• PROBLEM DETAILS: Repeat all of the records verbatim.

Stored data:
----------

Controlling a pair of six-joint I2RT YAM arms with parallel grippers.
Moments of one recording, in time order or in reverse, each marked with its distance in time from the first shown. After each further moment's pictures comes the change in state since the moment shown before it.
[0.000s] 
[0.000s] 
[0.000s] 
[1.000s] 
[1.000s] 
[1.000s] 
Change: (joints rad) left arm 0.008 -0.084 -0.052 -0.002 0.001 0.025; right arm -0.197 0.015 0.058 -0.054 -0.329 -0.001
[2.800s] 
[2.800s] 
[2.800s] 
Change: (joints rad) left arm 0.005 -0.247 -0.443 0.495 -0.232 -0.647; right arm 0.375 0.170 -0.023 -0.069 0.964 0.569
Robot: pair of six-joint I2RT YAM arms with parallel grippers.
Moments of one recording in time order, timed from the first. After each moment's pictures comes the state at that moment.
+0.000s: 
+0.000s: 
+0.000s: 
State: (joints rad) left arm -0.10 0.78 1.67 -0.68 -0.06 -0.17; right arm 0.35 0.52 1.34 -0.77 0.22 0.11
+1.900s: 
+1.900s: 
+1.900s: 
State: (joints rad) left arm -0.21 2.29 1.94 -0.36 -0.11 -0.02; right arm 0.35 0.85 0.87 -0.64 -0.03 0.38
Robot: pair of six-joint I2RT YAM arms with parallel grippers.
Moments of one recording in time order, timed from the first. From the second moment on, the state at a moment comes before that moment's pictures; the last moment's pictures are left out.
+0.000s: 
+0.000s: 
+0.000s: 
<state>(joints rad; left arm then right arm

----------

• SOLUTION FOR THIS EXERCISE:
Controlling a pair of six-joint I2RT YAM arms with parallel grippers.
Moments of one recording, in time order or in reverse, each marked with its distance in time from the first shown. After each further moment's pictures comes the change in state since the moment shown before it.
[0.000s] 
[0.000s] 
[0.000s] 
[1.000s] 
[1.000s] 
[1.000s] 
Change: (joints rad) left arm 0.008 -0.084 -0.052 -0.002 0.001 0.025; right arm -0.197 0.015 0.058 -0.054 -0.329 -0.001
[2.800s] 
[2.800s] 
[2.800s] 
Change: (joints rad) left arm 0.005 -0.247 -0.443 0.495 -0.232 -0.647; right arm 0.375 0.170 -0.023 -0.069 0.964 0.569
Robot: pair of six-joint I2RT YAM arms with parallel grippers.
Moments of one recording in time order, timed from the first. After each moment's pictures comes the state at that moment.
+0.000s: 
+0.000s: 
+0.000s: 
State: (joints rad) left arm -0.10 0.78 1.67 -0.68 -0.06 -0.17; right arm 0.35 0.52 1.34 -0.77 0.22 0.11
+1.900s: 
+1.900s: 
+1.900s: 
State: (joints rad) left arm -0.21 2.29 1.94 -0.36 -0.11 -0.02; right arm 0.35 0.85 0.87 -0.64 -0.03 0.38
Robot: pair of six-joint I2RT YAM arms with parallel grippers.
Moments of one recording in time order, timed from the first. From the second moment on, the state at a moment comes before that moment's pictures; the last moment's pictures are left out.
+0.000s: 
+0.000s: 
+0.000s: 
<state>(joints rad; left arm then right arm

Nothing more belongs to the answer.